Принц покосился на него и с вымученной улыбкой произнес:
– Поздравляю.
– Благодарю, – с ответной улыбкой отозвался Далантай.
Они еще немного поболтали, а затем разошлись, каждый думая о своем.
Вечером Далантай неожиданно для себя вновь оказался у того самого пруда. Он глядел на полную луну, ощущая себя подавленным. Они были родными братьями, но из-за того, что одному посчастливилось родиться на несколько лет раньше, он получил имя Аслан, значащее «храбрый лев», тогда как другого родители назвали Далантаем, надеясь лишь, что он проживет долгую жизнь.
По воде пробежала рябь, и листья лотосов затрепетали. Не удержавшись, Далантай позвал:
– Барышня!
Никто не ответил ему. Однако через какое-то время из глубины лотосового леса до него внезапно донесся чей-то сердитый голос:
– Ты кто такой? Что ты здесь делаешь?
Далантаю показалось, что уши обманывают его. Голос звучал глухо, будто его обладательница только что плакала.
– Твой господин выбранил тебя? – спросил Далантай.
– Я ухожу.
Листья зашевелились, и послышался плеск воды.
– Я побеспокоил тебя, я сам уйду.
На этот раз ему никто не ответил, лишь ветер зашелестел лотосовыми листьями.
Далантай стоял на берегу до тех пор, пока полная луна не оказалась в зените, и лишь затем медленно побрел обратно.

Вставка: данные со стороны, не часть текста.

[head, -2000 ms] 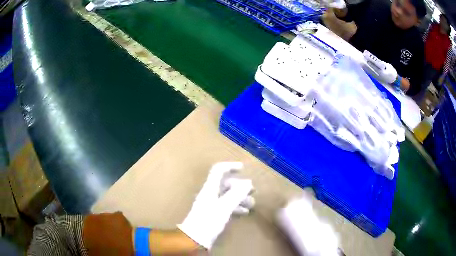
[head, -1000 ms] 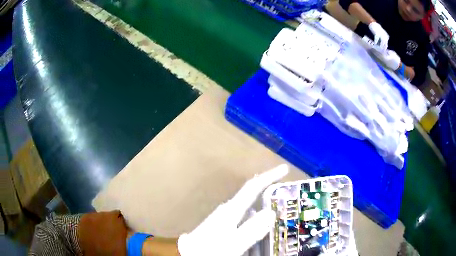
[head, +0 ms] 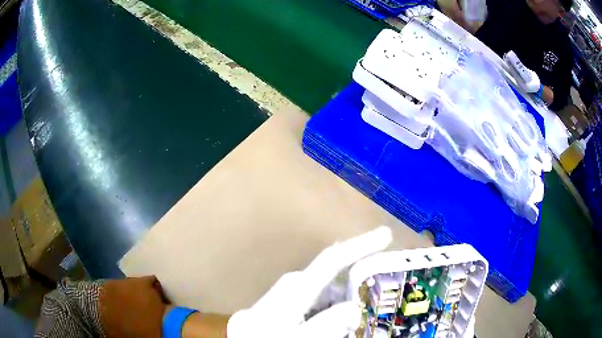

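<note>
An open white socket housing is at the bottom right of the view, its lower part cut off by the frame edge. A green circuit board with yellow, blue and black components shows inside it. My left hand, in a white glove, holds the housing at its left side, with one finger stretched along the top left corner. The housing is raised over the tan cardboard mat and tilted. My right hand is not clearly visible; it is hidden or below the frame.
Closed white socket units are stacked on blue sheets at the right, with cords in clear plastic bags beside them. A green conveyor surface lies left and behind. A person works opposite, near a yellow bottle.
The open housing came up into view in my left hand between two seconds and one second ago. Since then it has tilted and shifted slightly right. The right glove has left the view.
</note>
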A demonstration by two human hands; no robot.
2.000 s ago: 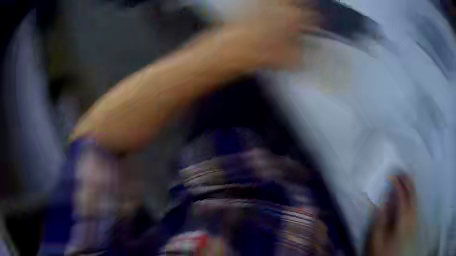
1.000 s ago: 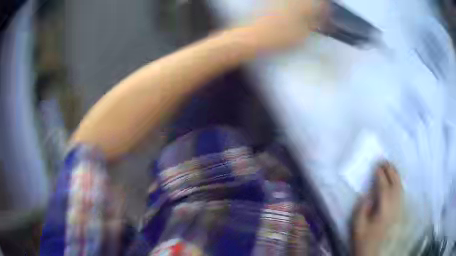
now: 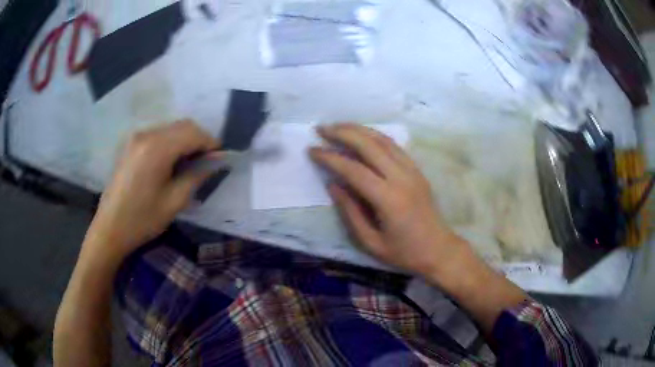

Утром он решил навестить тринадцатого господина в качестве, так сказать, обязательного проявления вежливости. Лишь прибыв в его поместье и попросив аудиенции, он узнал, что Его Величество, оказывается, особым указом запретил кому бы то ни было навещать больного. Далантай уже хотел было развернуться и уехать, когда какой-то пожилой слуга, только что сошедший с повозки и собравшийся войти внутрь, взглянул на его одежду и вдруг спросил:
– Вы молодой господин рода Иргэн Гьоро?
– Да, так и есть, – учтиво ответил Далантай, не смея проявить неуважение к старику.
Тот торопливо поклонился:
– Имя вашего покорного слуги – Саньцай, я прислуживаю лично тринадцатому господину. Я не знал, что молодой господин собирался почтить нас своим присутствием, и потому был нерадив. Прошу, проходите.
Далантай шел за ним, поддерживая разговор.
– Его Величество запретил посещать тринадцатого господина, чтобы тот мог лечиться в спокойствии, – сказал Саньцай, – однако с вами господин непременно пожелал бы увидеться.